After downloading the file RNA_rDock_TestSet.tar.gz
, uncompress the file
with the following command, which will create a folder called
RNA_rDock_TestSet
:
$ tar -xvzf RNA_rDock_TestSet.tar.gz
$ cd RNA_rDock_TestSet/
Here you will have the instructions for one of the systems (1nem
), to run
with the rest of the systems, just change the pdb code with the one desired.

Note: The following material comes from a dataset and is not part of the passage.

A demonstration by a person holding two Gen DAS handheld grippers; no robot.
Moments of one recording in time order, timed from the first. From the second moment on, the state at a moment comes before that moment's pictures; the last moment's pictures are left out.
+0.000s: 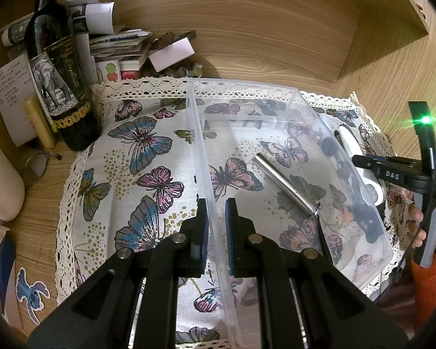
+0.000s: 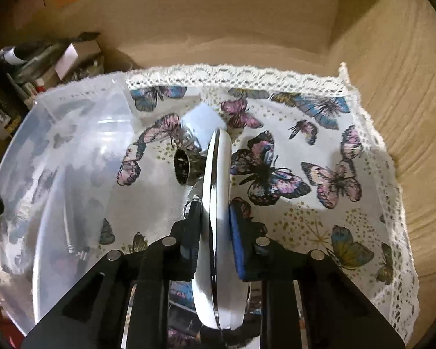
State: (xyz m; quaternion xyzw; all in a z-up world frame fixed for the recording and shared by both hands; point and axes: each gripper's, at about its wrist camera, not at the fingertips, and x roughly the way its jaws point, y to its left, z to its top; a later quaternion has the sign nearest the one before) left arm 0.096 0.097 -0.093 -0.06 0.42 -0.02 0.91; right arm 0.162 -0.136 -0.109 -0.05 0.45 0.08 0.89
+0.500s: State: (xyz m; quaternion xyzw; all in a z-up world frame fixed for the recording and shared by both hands) left arm 0.096 0.097 -0.094 -0.06 0.42 -0.02 0.91; right arm 0.130 -0.122 -0.051 -0.04 0.36 0.09 0.93
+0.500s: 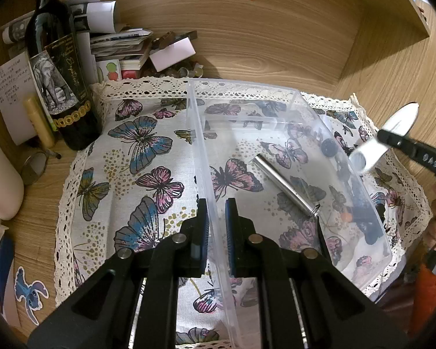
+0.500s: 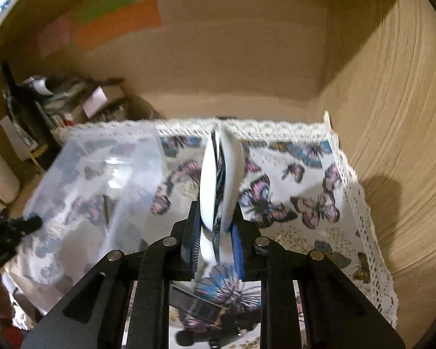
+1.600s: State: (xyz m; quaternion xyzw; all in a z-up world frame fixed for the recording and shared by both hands) left arm 0.097 0.097 -0.094 -0.07 0.42 -0.03 0.91; right arm 0.159 -0.018 -0.066 -0.10 0.38 0.18 0.90
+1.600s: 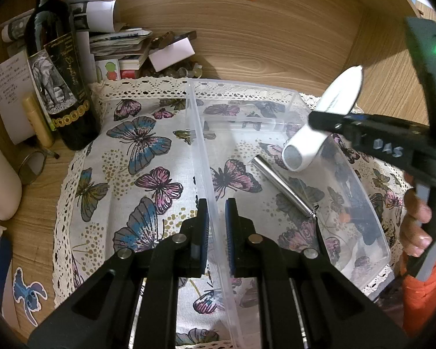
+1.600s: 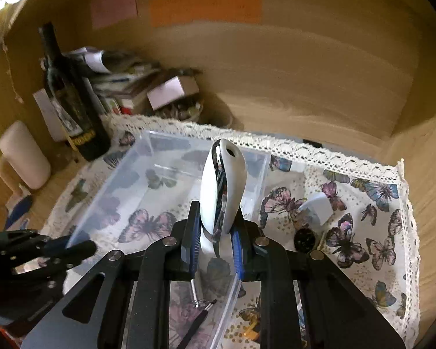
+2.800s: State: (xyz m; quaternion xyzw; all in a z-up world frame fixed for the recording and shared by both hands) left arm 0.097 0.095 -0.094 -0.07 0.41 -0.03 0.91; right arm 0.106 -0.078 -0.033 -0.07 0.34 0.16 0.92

Then, make sure that the necessary environmental variables for running rDock are
well defined and run the following commands for entering to the folder and
running rDock with the same settings that we have used (if you have run the
previous set, the variables should already be correctly defined):
$ cd 1nem/
#first create the cavity using rbcavity
$ rbcavity -r 1nem_rdock.prm -was > 1nem_cavity.log
#then use rbdock to run docking
$ rbdock -r 1nem_rdock.prm -p dock.prm -n 100 -i 1nem_lig.sd \
-o 1nem_docking_out > 1nem_docking_out.log
#sdsort for sorting the results according to their score
$ sdsort -n -f'SCORE' 1nem_docking_out.sd > 1nem_docking_out_sorted.sd
#calculate rmsd from the output comparing with the crystal structure of the ligand
$ sdrmsd 1nem_lig.sd 1nem_docking_out_sorted.sd
Database enrichment (actives vs. decoys – for HTVS)¶
In this section you will find a brief tutorial on how to run rDock with the DUD test set used in the validation and how to perform different analysis of the results. As in the sections above, please go to DUD set SourceForge download page to download a compressed file with the necessary data.
After downloading the file DUD_rDock_TestSet.tar.gz
, uncompress the file
with the following command, which will create a folder called
DUD_rDock_TestSet
:
$ tar -xvzf DUD_rDock_TestSet.tar.gz
$ cd DUD_rDock_TestSet/
Here you will have the instructions for one of the systems (hivpr
), to run
with the rest of the systems, just change the DUD system code with the one
desired. Then, make sure that the necessary environmental variables for running
rDock are well defined and run the following commands for entering to the folder
and running rDock with the same settings that we have used (if you have run the
previous sets, the variables should already be correctly defined):
$ cd hivpr/
#first create the cavity using rbcavity
$ rbcavity -r hivpr_rdock.prm -was > hivpr_cavity.log
As the number of ligands to dock is very high, we suggest you to use any
distributed computing environments, such as SGE or Condor, and configure rDock
to run in multiple CPUs. Namely, split the input ligands file in as many parts
as desired (very easy using sdsplit
tool) and run independent rDock docking
jobs for each “splitted” input file. However, for this example purpose, you will
have the instructions for running all set of actives and decoys in one docking
job:
#uncompress ligand file
$ gunzip hivpr_ligprep.sdf.gz
#use rbdock to run docking
$ rbdock -r hivpr_rdock.prm -p dock.prm -n 100 -i hivpr_ligprep.sdf \
-o hivpr_docking_out > hivpr_docking_out.log
#sdsort with -n and -s flags will sort internally each ligand by increasing
#score and sdfilter will get only the first entry of each ligand
$ sdsort -n -s -fSCORE hivpr_docking_out.sd | sdfilter \
-f'$_COUNT == 1' > hivpr_1poseperlig.sd
#sdreport will print all the scores of the output in a tabular format and,
#with command awk, we will format the results
$ sdreport -t hivpr_1poseperlig.sd | awk '{print $2,$3,$4,$5,$6,$7}' > dataforR_uq.txt
At this point, you should have a file called hivpr_docking_out.sd
with all
docking poses written by rDock (100 * number of input ligands), a file called
hivpr_1poseperlig.sd
with the best scored docking pose for each ligand and a
file called dataforR_uq.txt
that will be used for calculating ROC curves
using R. The next step is to calculate ROC curves and other statistics. To do
so, please visit section Calculating ROC curves
and jump to the subsection “R commands for generating ROC curves”.